Tell me on a Sunday of your own geometry, not of vigilance but of shadow and erasure, of hesitation and desire, of your father’s photography manuals and magazines stacked and sprawled in the Helping Hands room, named for the tiny Catholic relief agency your mother invented as if from air, collecting and distributing clothes to Cuban refugees fleeing Castro, shirts and pants and dresses spilling from cardboard boxes beneath the shelves lined with medical tomes and ever more of Michener’s novels – The Fires of Spring, Sayonara, Hawaii – and with slide carousels in yellow and black boxes and the cameras your father collected, Leicas and Nikons and Hasselblads, and in velvet-lined black cases dozens of lenses powerful enough all told, you imagined, to photograph the most distant of stars or planets or constellations – or, as your father did, the smallest leaves, buds, and blossoms on the African violets arrayed on the dining room table, these squat plants with their hairy stems and smudged gray-green leaves as inexplicable a subject for art as the splayed wings of cockroaches or overcooked roast beef dryly perched beneath a blanket of aluminum foil or the dingy bathroom in the laundry room reserved for the colored maid, hardly worth a moment’s notice much less the scrutiny your father bestowed upon these flowers those ungodly silent pre-dawn hours he claimed for himself, drinking instant coffee and smoking Chesterfield Kings before heading off for the business of repairing broken bones and stitching torn tendons.

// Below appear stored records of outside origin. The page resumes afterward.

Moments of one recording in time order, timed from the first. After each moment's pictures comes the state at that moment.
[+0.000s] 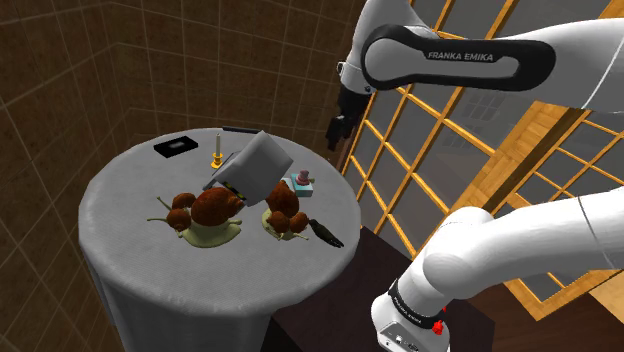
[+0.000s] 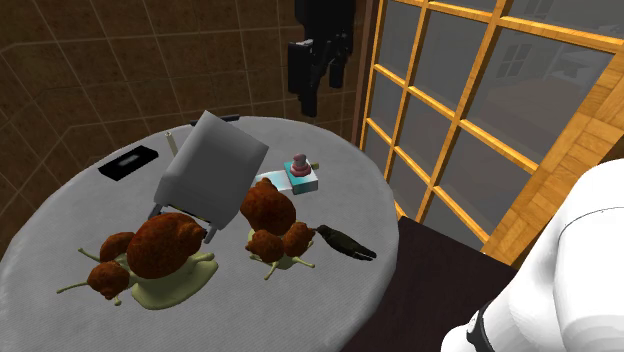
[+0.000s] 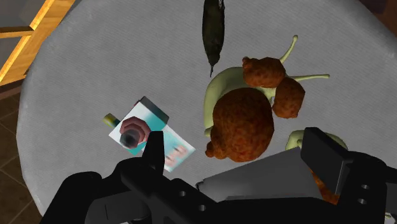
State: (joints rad) arm -0.04 -0.62 0.00 -2.43 -0.10 1.86 -0.18
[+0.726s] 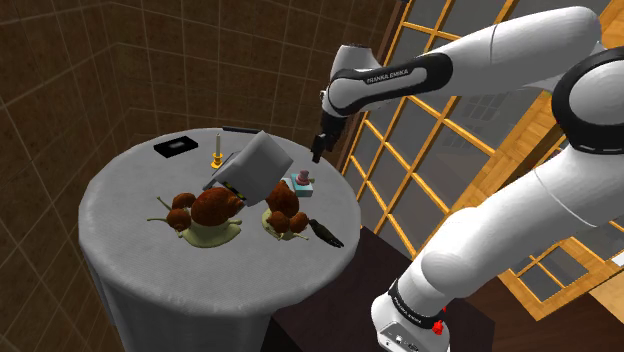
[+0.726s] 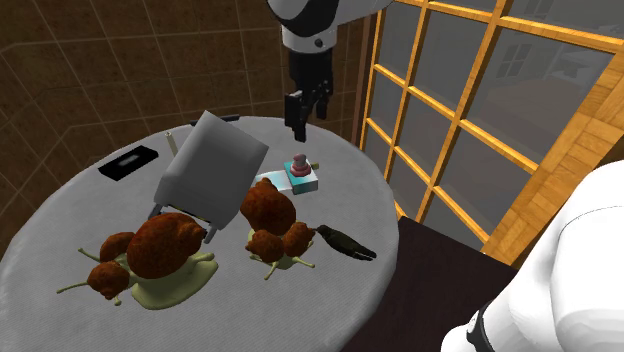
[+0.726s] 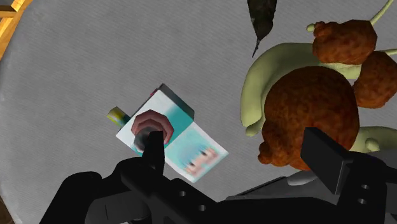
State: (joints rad) arm -0.08 -0.27 -0.12 -2.41 -0.10 2.17 -0.31
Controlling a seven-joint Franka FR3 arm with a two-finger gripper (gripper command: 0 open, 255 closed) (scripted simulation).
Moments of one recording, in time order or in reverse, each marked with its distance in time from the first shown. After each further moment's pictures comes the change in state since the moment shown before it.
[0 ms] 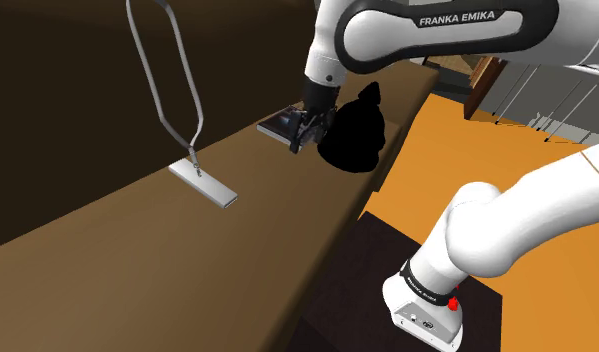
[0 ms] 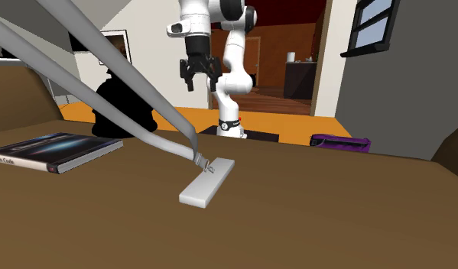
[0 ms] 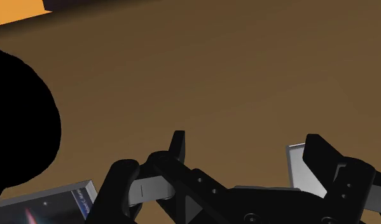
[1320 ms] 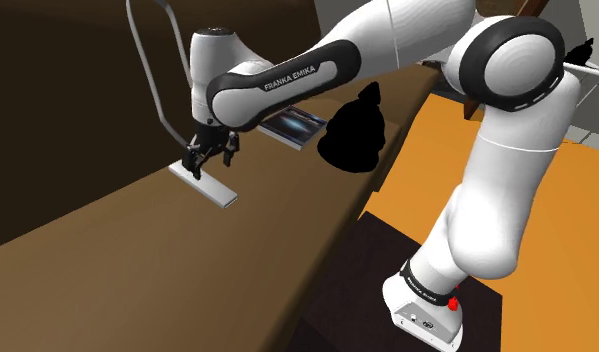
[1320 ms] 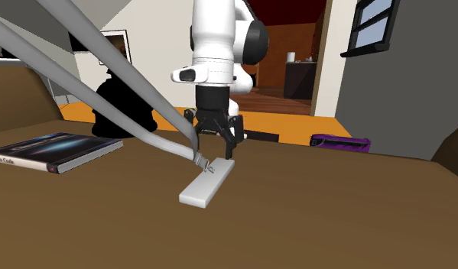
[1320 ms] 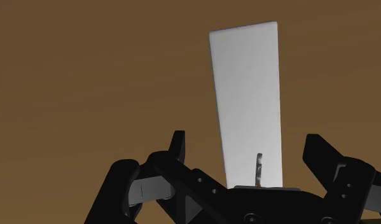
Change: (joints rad) arm 0.088 0.726 0.137 0.468 -0.218 0.298 0.268
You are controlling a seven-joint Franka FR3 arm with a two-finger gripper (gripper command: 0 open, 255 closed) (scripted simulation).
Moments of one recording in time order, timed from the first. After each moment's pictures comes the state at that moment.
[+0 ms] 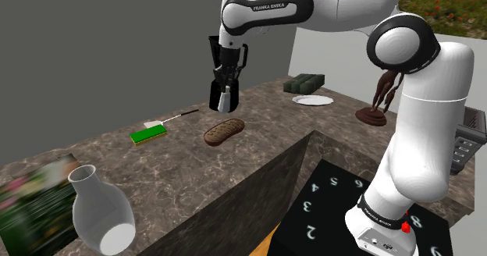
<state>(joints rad) 0.10 0.25 -0.05 -1.52 0.11 1.79 0.09</state>
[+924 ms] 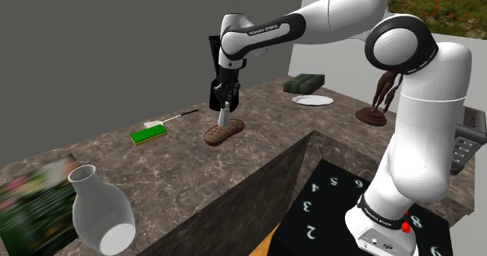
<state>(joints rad) 0.11 0.26 -0.05 -1.69 0.11 1.97 0.08</state>
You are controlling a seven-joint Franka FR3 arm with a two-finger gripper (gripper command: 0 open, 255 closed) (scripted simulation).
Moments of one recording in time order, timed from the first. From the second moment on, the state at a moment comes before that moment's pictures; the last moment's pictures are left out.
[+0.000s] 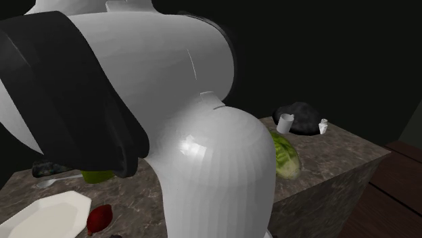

Tell me on a Sunday how the glossy pages of those photography magazines, with their psychedelic bursts of color and their decorous nudes, all line and curve and silhouette, the model’s faces turned away or shadowed or shrouded, skin as smooth and pristinely lifeless as glass or adorned in surreal double-exposures – sensuous lips hovering in the sky above a barren field, a pubis imbedded in the blunt base of a just-fired bullet – with portfolios of earnest portraits of debutantes or coal miners or sublime landscapes of silver-etched clouds above triumphant mountain peaks and pristine icy streams – tell me how these pages, endlessly flipped through, imprinted themselves again and again against your eye or in your brain, or whatever it is that makes of lens and retina, of synapse and nerve and cell, of the tips of your fingers and whatever other secret pathways you possess, an invitation to a particular sort of immensity and daring, a declaration that not simply beauty and desire but something more complete was to be found there, something that might save you from everything you suspected you needed saving from: sorrow and loneliness and longing and, well, you know, yourself.

Tell me on a Sunday, please, what you imagined all those years, how you tried to find solace when no solace was forthcoming, the Walt Whitman you carried one summer in your back blue jeans pocket, the wildflowers you collected and dried in a matchbox, the birds that followed you one tree to the next -- to herald your presence? to warn you from their nests? – as you walked along the London Avenue canal. What kind of triumphs did you imagine? What further greater losses?

Tell me on a Sunday, please, and not just on any Sunday but on one when the dogwoods and azaleas are in bloom, when the trees are unfurling their translucent watery leaves, when indescribably small and sweet white and purple and yellow and blue flowers blossom in the grass beneath your feet, why it is that you remain haunted by this single dark notion: that once, when you were young, perhaps still a child, you accidentally killed someone – a girl, perhaps – but have forgotten what happened, have made yourself forget, as one would do, of course, to escape such a horror, the burden of it, the impossibility of carrying on in the wake of such a monstrous act.

Tell me how that smoke used to feel in your lungs, inside your chest, the warmth of it. Tell me on a Sunday when all that remains for you, for me, is a final breath.